Time	Epoch	Learning rate	Loss	Val accuracy	Val (tp, tn, fp, fn)
00:00:10	01/10	5.0e-04	0.6887	53.07%	15.4%, 37.6%, 12.4%, 34.6%
00:00:20	02/10	5.2e-03	0.5822	67.68%	31.9%, 35.8%, 14.2%, 18.1%
00:00:31	03/10	1.0e-02	0.4923	70.24%	32.4%, 37.8%, 12.2%, 17.6%
00:00:41	04/10	5.2e-03	0.4508	72.05%	34.6%, 37.4%, 12.6%, 15.4%
00:00:51	05/10	5.0e-04	0.4225	72.31%	33.5%, 38.8%, 11.2%, 16.5%
00:01:02	06/10	2.9e-03	0.4265	72.66%	34.0%, 38.7%, 11.3%, 16.0%
00:01:13	07/10	5.2e-03	0.4229	74.11%	32.5%, 41.6%, 08.4%, 17.5%
00:01:23	08/10	2.9e-03	0.4042	74.37%	35.9%, 38.5%, 11.6%, 14.1%
00:01:34	09/10	5.0e-04	0.3863	75.15%	36.8%, 38.4%, 11.6%, 13.2%
00:01:44	10/10	1.7e-03	0.3872	76.01%	39.9%, 36.1%, 13.8%, 10.1%

Conclusion

Although ViT pretrained on a larger dataset, and achieves better accuracy on most of the common datasets (compares to CNNs), on this dataset the VGG model (CNN based) performed much better than the ViT model.
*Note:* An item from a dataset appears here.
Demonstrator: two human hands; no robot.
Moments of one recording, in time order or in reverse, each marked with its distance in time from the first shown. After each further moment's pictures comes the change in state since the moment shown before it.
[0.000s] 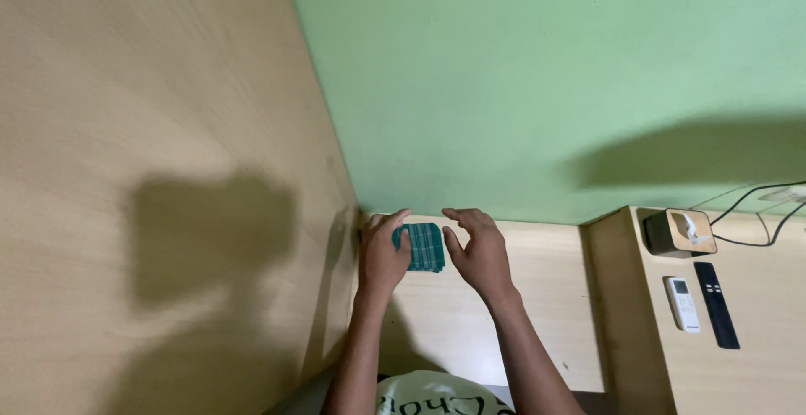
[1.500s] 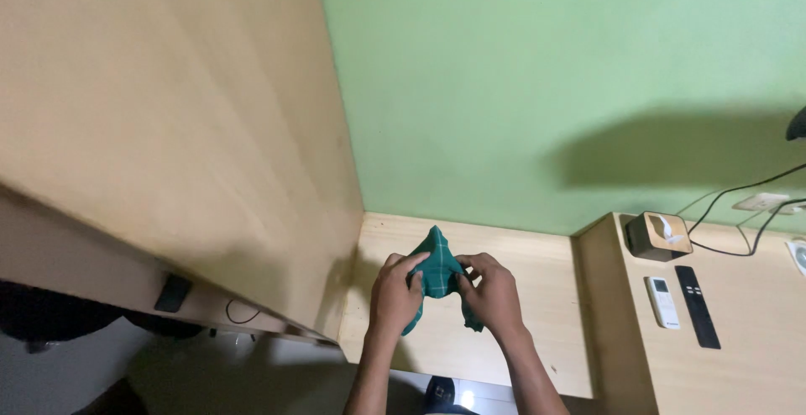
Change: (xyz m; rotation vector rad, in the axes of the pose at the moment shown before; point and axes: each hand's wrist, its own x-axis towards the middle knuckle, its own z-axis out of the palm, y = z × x) left_hand -0.124 0.052 -0.001 -0.087 -0.063 -0.072; right_hand -0.108 0.010 -0.045 0.057 -0.101 0.149
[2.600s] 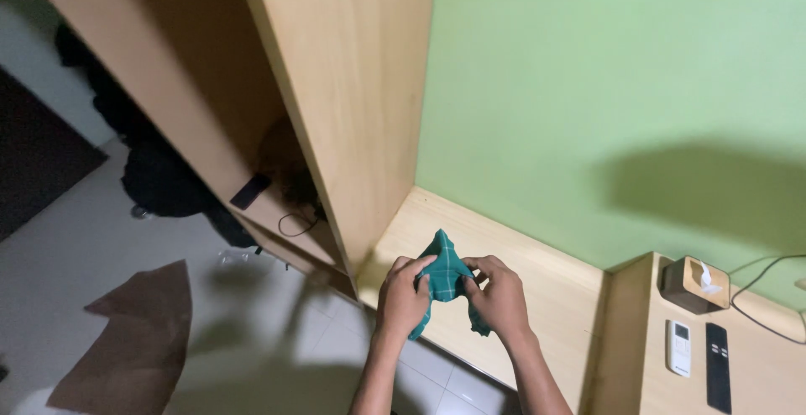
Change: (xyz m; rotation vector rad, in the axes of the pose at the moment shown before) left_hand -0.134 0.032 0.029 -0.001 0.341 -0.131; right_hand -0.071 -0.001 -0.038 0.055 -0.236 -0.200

For future work, it would be interesting to:

Train both models from scratch (instead of using transfer learning) and see if the CNN model still achieves superior results.

Use data augmentation in order to provide more general features.

Check another datasets from the medical field and check if CNN based models still outperforms ViT.

References

[1] An Image is Worth 16x16 Words: Transformers for Image Recognition at Scale.
[2] Very Deep Convolutional Networks for Large-Scale Image Recognition.